Now we have a second term that is about to begin. We have new political appointees that will be made. Many of the Secretaries have submitted their resignations, so there will be a turnover in leadership, and what will be very interesting and I think very important in the days and weeks to come is who the President is deciding to head up these very agencies that will have so much influence and so much say in the future course of the policy that this Nation will follow which will have implications not only for us here at home but on a global basis. So these appointments are going to be very important in the days to come.

When my colleague and I were in Norway, studying their alternatives and renewable energy plan, we received a briefing on the global circulatory system and how that could be impacted from global warming. I do not know if too many people watching tonight realize our oceans have this circulatory pattern to it with the water flow.

The gentleman from Washington mentioned the gulf stream a little earlier that warms in the southern climates and goes up north and keeps the Northern Hemisphere warm and the shoreline free of ice accumulation. The fear with global warming is that as the water goes to the north, it will not cool. And if it does not cool, it will not drop. And if it does not drop, it will not continue the circulatory pattern in the other oceans throughout the world and so the whole system could shut down.
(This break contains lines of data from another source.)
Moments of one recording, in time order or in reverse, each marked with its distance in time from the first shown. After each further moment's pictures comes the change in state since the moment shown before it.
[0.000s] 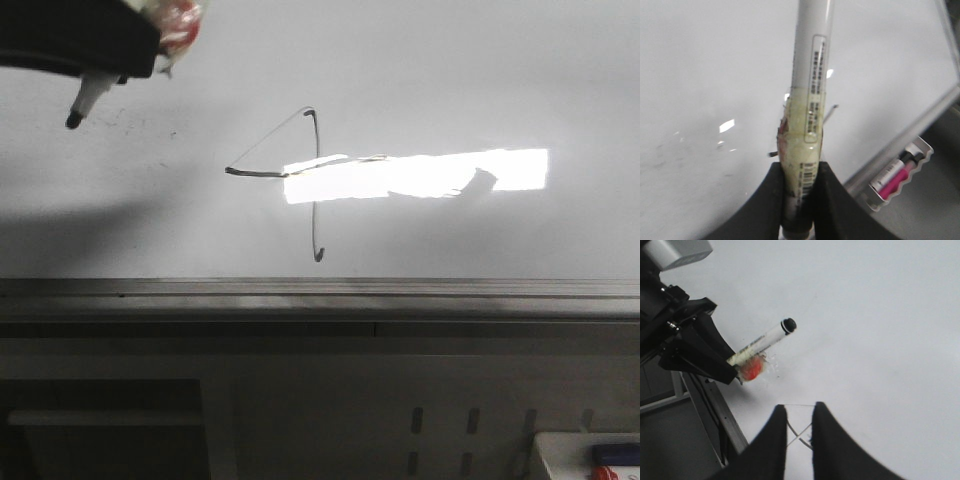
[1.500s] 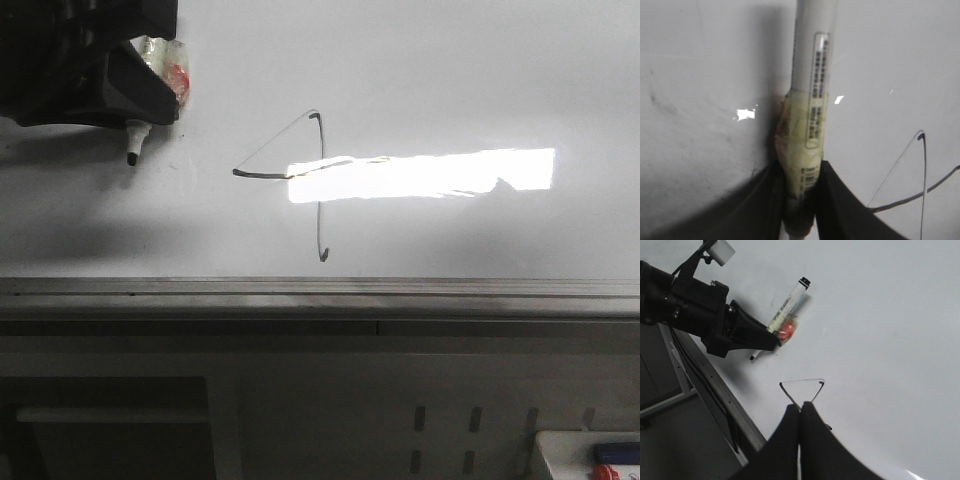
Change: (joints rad) left arm -0.008 0.285 -0.086 -0.197 -0.277 -0.001; right arm -0.056 -0.011 0.071 0.069 0.006 0.009
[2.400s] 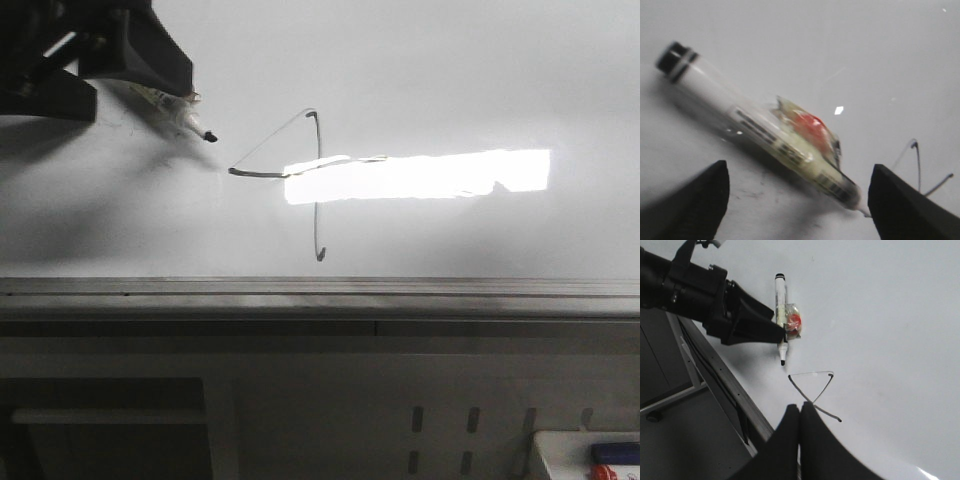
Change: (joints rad) left arm -0.001 -0.111 0.021 -0.008 -0.027 0.000; right arm 0.000 -0.002 0.002 0.015 0.046 0.000
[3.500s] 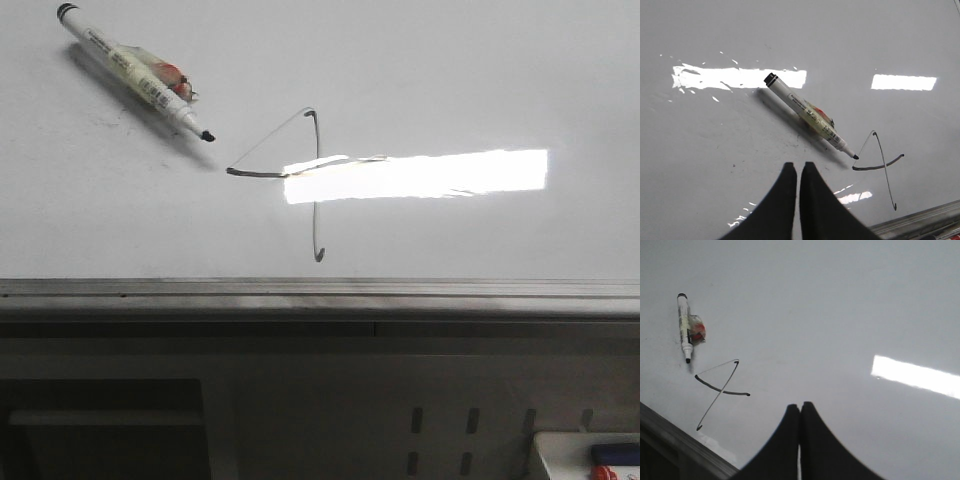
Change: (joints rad) left arm 0.006 -0.815 0.446 0.123 -0.020 -0.001; right arm 0.000 -0.551 0.595 -0.001 -0.534 0.000
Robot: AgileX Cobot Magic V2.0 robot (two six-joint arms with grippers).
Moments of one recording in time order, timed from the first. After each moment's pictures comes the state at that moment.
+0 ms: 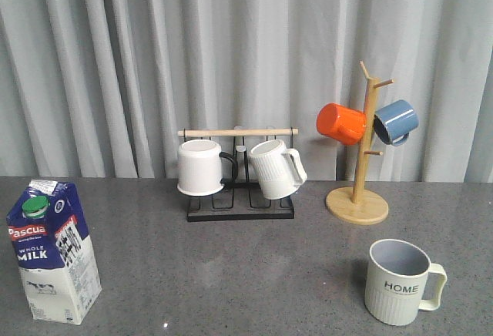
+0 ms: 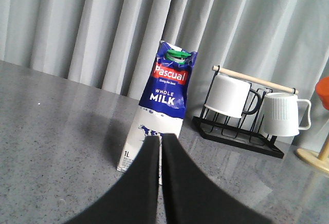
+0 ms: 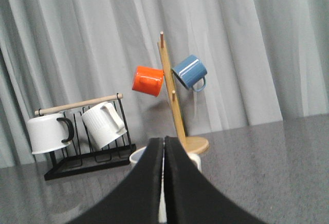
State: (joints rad) left arm 0.04 -0.01 0.02 0.01 -0.04 -0.33; right arm 0.04 -0.01 0.03 0.20 -0.15 0.03
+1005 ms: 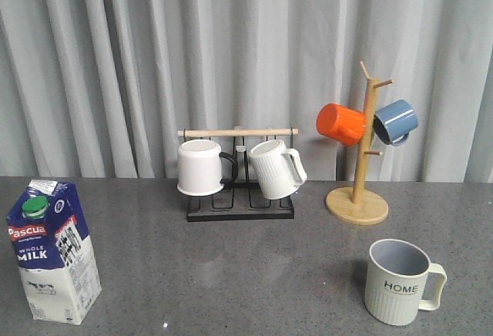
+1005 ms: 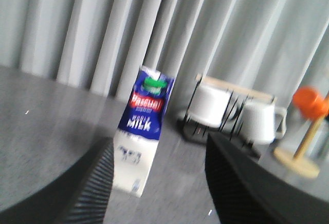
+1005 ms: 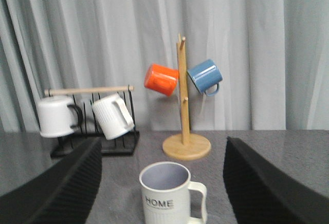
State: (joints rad) left arm 0.04 0.11 -0.36 -0.11 0.35 -0.22; right arm 0.04 0.33 -0.52 0.16 0.24 -0.08
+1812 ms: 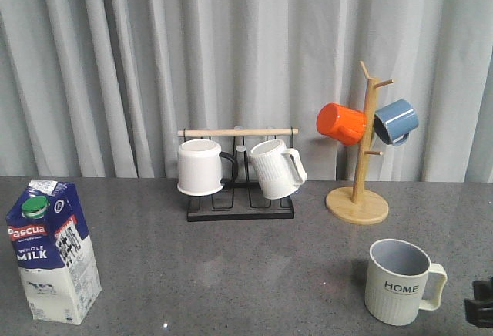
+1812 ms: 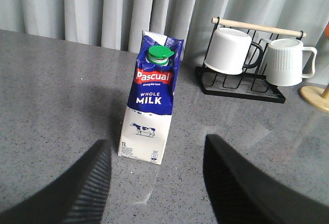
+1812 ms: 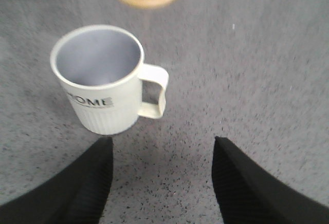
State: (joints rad) left arm 0.04 0.42 -0.60 -0.11 0.51 -0.09; right arm -0.02 1.08 -0.75 -0.05 0.37 0.02
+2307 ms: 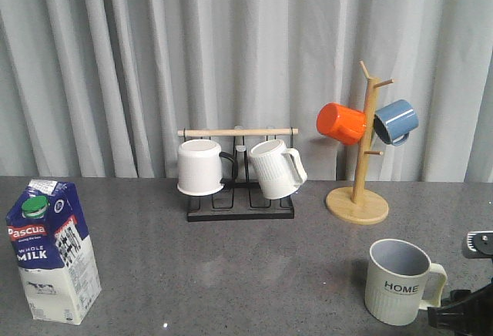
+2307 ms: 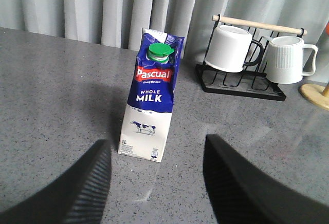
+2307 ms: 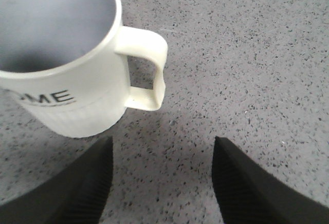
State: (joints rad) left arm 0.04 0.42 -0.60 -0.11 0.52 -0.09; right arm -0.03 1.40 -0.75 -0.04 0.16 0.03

Like the blood that rushes through our body, if it stops pumping and stops circulating through our body, you can imagine the disastrous consequences.

The Earth's environment and ecosystem is based on that ocean circulatory system that would be adversely affected if global warming continues at the pace that it currently is. It could potentially shut down, creating an environmental havoc that perhaps is only realized in the imagination of Hollywood producers right now in the movies they are starting to produce but which may not be that far off from reality. This too I think is a huge implication that we have to start studying more and taking seriously in the policy decisions that we face in the upcoming session of Congress.

Again, Madam Speaker, I thank my colleague for his leadership on the issue and for garnering some time this evening.